### Supplied data
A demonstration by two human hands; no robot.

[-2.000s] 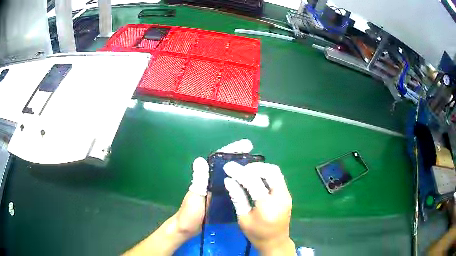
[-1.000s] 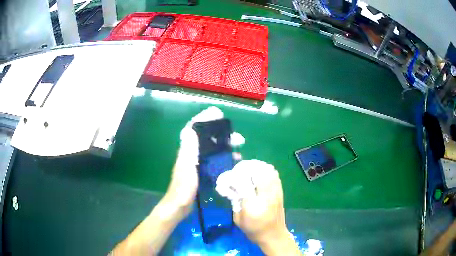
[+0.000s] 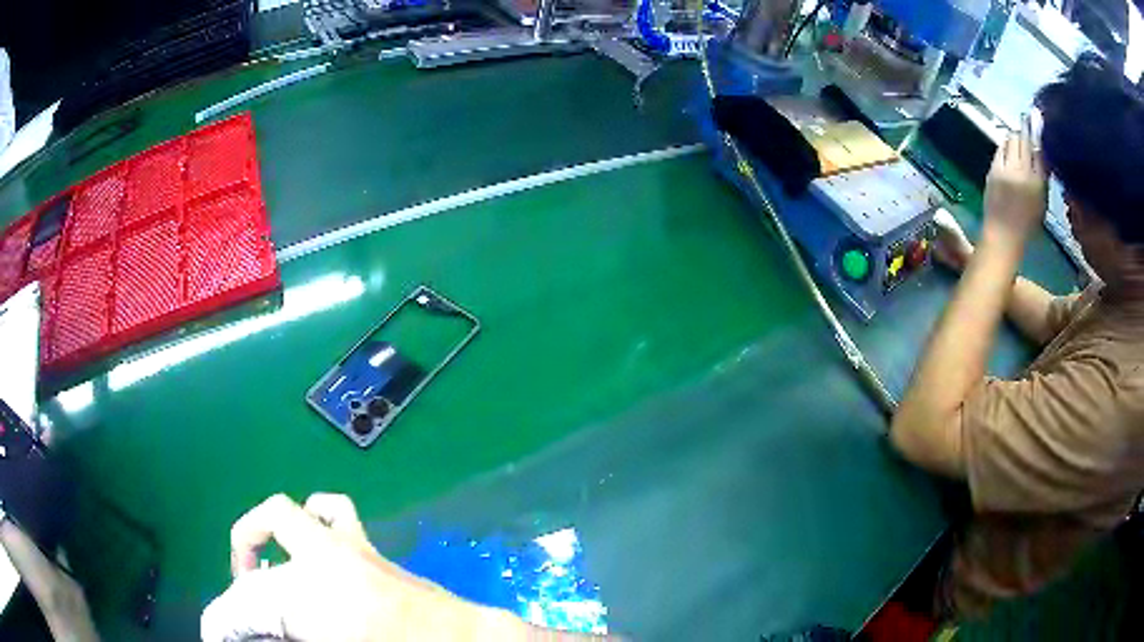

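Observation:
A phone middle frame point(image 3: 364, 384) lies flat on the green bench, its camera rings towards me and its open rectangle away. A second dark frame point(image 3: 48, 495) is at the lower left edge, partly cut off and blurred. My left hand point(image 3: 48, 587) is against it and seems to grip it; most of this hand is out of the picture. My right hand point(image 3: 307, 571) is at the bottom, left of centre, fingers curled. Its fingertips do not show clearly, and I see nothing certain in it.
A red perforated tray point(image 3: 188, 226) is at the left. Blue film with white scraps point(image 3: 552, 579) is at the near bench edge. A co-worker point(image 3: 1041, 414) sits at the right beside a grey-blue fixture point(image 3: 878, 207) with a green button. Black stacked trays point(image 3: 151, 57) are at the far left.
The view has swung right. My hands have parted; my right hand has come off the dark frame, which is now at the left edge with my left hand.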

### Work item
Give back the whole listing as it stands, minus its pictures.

### Result of this exercise
A demonstration by two human hands; no robot.

[-2.000s] 
[-1.000s] 
[+0.000s] 

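Observation:
A phone middle frame point(image 3: 364, 384) lies flat on the green bench, its camera rings towards me and its open rectangle away. A second dark frame point(image 3: 48, 495) is at the lower left edge, partly cut off and blurred. My left hand point(image 3: 48, 587) is against it and seems to grip it; most of this hand is out of the picture. My right hand point(image 3: 307, 571) is at the bottom, left of centre, fingers curled. Its fingertips do not show clearly, and I see nothing certain in it.
A red perforated tray point(image 3: 188, 226) is at the left. Blue film with white scraps point(image 3: 552, 579) is at the near bench edge. A co-worker point(image 3: 1041, 414) sits at the right beside a grey-blue fixture point(image 3: 878, 207) with a green button. Black stacked trays point(image 3: 151, 57) are at the far left.
The view has swung right. My hands have parted; my right hand has come off the dark frame, which is now at the left edge with my left hand.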

What came before is the finished answer.